A yawn took over my face, and I realized how tired I was. Work was killer, being on my feet all day, then coming home to make dinner, and clean up the house some. I wanted nothing more than to take a hot bath, with a bottle of something. I heard Jenson’s favorite movie coming from his room and knew he was settling in for the night, too.

Deciding to take that bath, and chill, I went into my room and changed my day’s clothes out for my robe. Before heading into the bathroom, I opened the cabinet beneath the kitchen sink and grabbed the bleach.

I couldn’t sit anywhere in there right now without at least wiping it down. God knows how long this has been going on, and what it would look like in there if I had a black light. I didn’t wanna know.

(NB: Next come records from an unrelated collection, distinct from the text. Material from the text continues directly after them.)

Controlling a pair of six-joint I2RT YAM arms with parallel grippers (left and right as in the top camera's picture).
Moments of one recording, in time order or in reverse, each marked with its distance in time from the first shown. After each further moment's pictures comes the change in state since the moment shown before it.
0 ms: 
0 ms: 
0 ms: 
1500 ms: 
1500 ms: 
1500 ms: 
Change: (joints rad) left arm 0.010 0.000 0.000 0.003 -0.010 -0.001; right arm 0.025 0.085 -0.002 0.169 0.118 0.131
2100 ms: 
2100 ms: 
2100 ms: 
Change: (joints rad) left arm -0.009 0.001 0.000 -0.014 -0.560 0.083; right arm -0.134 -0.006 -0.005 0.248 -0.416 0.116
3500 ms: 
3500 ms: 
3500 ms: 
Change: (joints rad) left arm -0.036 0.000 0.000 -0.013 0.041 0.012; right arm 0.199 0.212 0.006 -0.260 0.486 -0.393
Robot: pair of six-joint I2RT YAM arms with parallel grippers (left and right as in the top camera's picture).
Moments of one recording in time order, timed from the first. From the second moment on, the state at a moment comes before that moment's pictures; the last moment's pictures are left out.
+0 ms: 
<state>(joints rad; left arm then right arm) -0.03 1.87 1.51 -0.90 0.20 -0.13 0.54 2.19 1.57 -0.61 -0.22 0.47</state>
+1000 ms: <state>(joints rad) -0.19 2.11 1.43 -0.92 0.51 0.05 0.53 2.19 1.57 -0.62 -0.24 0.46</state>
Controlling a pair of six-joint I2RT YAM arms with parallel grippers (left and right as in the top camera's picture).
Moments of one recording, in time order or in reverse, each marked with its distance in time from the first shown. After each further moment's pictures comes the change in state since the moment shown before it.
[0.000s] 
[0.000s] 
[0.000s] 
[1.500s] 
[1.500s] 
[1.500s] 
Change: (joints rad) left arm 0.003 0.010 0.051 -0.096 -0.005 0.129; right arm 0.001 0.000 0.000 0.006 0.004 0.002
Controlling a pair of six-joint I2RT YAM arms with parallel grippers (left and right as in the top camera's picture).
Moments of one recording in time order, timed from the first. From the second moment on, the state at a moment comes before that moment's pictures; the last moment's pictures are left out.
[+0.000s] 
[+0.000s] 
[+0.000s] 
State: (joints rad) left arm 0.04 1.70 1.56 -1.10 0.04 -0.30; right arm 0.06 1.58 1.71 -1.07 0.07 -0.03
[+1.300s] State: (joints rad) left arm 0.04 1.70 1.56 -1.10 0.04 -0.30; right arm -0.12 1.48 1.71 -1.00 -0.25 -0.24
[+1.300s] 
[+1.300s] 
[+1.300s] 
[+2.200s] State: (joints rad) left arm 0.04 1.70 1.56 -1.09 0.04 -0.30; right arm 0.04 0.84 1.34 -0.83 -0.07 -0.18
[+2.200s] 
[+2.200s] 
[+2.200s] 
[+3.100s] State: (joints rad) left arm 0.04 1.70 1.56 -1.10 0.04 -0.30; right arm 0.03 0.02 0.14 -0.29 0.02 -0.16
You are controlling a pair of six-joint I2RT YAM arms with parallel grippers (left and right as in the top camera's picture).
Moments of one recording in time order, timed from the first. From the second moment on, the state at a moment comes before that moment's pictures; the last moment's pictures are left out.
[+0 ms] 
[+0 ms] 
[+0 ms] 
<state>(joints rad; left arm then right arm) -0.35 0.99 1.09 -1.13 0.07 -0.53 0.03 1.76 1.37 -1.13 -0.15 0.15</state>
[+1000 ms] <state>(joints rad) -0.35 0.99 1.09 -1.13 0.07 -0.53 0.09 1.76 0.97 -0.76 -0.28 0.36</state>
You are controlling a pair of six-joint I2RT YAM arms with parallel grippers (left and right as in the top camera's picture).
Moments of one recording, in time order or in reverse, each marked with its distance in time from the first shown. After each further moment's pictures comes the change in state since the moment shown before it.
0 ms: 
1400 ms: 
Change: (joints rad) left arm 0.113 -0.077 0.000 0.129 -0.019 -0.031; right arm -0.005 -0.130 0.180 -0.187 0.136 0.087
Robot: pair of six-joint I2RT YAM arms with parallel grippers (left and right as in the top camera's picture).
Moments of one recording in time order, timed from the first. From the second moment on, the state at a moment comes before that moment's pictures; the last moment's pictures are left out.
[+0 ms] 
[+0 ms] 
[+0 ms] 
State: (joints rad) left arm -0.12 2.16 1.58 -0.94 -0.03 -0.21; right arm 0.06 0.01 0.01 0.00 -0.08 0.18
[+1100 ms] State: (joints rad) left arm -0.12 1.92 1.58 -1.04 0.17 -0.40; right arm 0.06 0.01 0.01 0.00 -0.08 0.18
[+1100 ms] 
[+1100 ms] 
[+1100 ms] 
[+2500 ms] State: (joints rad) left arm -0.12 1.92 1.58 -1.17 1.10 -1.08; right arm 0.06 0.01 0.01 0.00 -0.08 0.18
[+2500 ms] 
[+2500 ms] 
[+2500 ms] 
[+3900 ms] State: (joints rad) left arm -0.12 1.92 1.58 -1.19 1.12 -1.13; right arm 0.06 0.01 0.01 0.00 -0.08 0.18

Once the tub was as clean as I could get it, I started the water and waited for the little shower tub to fill up. It didn’t take long; by the time I placed the cleaner under the sink and grabbed the bottle of tequila, it was about done.

I tried to fit as much of my five-foot-eight frame into the water as I could. It was either leave my top half out of the water and have my knees covered, or bend my knees and slouch to cover my chest with water.

At least I could take a bath in clean water. I had a cousin back in Rio de Janeiro that didn’t have that luxury. So I smiled, and took a sip from the bottle.

“You, take those men to the warehouse; I’ll find another way.” An all-too-familiar voice echoed under the door, bringing my thoughts back to work despite my best efforts.

Jenson’s favorite character was one that Joel had played. He watched the movie all the time. Tried to be like that character—heroic, athletic. He even asked if I could start prepping him meals so he could bulk up like Joel did in the movie. That lasted all of a week, when I told him he had to eat lots of healthy proteins and lift weights. One slice of pizza on our movie night, and he was a goner. It was hard to avoid the thoughts of Joel,with his voice playing in my house.

He was something else, and I kinda was starting to like our little game with each other. Still, I wouldn’t have sex with him. He was all Hollywood. With his good looks and charm he thought could get him anything. For the most part, it worked. I just wasn’t falling for it.

The tequila was making its way home in my veins, fooling me into believing the water was warmer than it was. I felt calm and cozy. Bed was calling my name now. Tomorrow was going to be another long day of fighting off Joel’s idiotic attempts to seduce me.